La inspiración se ha escapado.
Tal vez fue por la ventana abierta, salió volando en un suspiro y buscó un artista en el que posarse. Pero en mí ya no está. Me ha abandonado a mi
suerte con el ordenador delante y las teclas como enemigas. Las acaricio y siento
su tacto, pienso que si paseo las yemas de mis dedos sobre ellas mis manos se pondrán
a escribir solas un relato con o sin
sentido. Pero no es así.
Tampoco ha funcionado escuchar
música, la verdad es que eso nunca me ayuda. Las notas me enredan mientras
forman acordes y bailo en su pentagrama en vez de concentrarme en la página en
blanco. Son dos actividades que sólo pueden convivir si una prevalece de forma
muy evidente sobre la otra. Es decir, cuando estoy tan iluminada que no pararía
de redactar ni aunque un huracán arrollara mi casa. Todo se destruiría, pero
ahí quedaríamos nosotros tres: el ordenador, mi desatada imaginación y yo.

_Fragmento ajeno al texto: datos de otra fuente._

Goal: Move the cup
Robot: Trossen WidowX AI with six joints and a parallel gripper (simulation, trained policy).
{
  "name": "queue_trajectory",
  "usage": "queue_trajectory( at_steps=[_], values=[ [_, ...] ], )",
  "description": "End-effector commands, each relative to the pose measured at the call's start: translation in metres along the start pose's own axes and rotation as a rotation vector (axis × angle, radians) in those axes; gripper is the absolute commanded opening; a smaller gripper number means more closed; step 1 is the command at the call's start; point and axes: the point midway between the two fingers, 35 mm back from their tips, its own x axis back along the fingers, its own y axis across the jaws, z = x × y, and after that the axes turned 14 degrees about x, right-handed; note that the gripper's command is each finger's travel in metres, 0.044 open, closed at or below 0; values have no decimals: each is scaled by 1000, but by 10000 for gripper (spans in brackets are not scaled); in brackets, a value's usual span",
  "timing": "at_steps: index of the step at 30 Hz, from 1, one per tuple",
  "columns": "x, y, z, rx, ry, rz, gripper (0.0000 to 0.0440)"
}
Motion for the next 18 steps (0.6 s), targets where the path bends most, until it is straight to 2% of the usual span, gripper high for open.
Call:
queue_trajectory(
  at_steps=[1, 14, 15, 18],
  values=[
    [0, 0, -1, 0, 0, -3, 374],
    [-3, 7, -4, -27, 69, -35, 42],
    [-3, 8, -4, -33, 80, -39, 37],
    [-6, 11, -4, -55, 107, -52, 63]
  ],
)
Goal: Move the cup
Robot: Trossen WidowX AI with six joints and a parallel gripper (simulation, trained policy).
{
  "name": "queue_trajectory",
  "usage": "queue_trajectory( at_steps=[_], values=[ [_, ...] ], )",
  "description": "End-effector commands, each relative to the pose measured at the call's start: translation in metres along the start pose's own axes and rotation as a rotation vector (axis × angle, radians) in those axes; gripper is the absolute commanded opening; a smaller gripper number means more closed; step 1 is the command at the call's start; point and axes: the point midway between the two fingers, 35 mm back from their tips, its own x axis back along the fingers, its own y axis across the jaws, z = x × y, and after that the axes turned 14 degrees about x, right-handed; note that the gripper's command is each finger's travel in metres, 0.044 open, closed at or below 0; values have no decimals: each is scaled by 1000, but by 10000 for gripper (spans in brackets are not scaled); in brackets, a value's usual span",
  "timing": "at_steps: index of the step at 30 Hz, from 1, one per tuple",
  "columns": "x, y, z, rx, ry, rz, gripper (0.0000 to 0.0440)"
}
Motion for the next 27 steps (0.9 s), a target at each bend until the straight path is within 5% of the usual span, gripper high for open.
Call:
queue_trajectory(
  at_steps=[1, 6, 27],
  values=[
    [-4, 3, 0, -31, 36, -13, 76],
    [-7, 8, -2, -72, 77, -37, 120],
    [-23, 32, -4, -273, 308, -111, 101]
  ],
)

La siguiente opción es mirar a mi
alrededor. Pero poco pasa en esta revuelta tarde de junio. Los árboles se bambolean
obligados por el viento. La gente pasea, los niños ríen. El bar de enfrente
vive esplendoroso su mejor época, el verano. Momento en que decidimos bajar a
la calle y consumir refrescos, cañas, helados. El aire no aplaca este sublime
placer de quedar “a tomar algo”. Y menos en Zaragoza, si no te adaptas al
condenado cierzo mejor será que te mudes. La capital aragonesa podrá cambiar en
muchas cosas, pero él estará siempre ahí de testigo, haciendo que peinarse sea
una afición en vez de una obligación, porque para lo que te va a durar…
Es posible que haya sido ese aire
el que se ha llevado a mis musas. ¿Dónde estarán? Quizá acompañen a un músico
obstinado en componer una pegadiza melodía. A una bailarina que trata de
superarse exigiéndose mucho más de lo que su cuerpo aguanta. A un científico, a
un inventor, a un soñador que quiere cambiar el mundo. Sea quien sea el que tenga mi inspiración, por favor, aprovéchala bien y, sobre todo, devuélvemela mañana.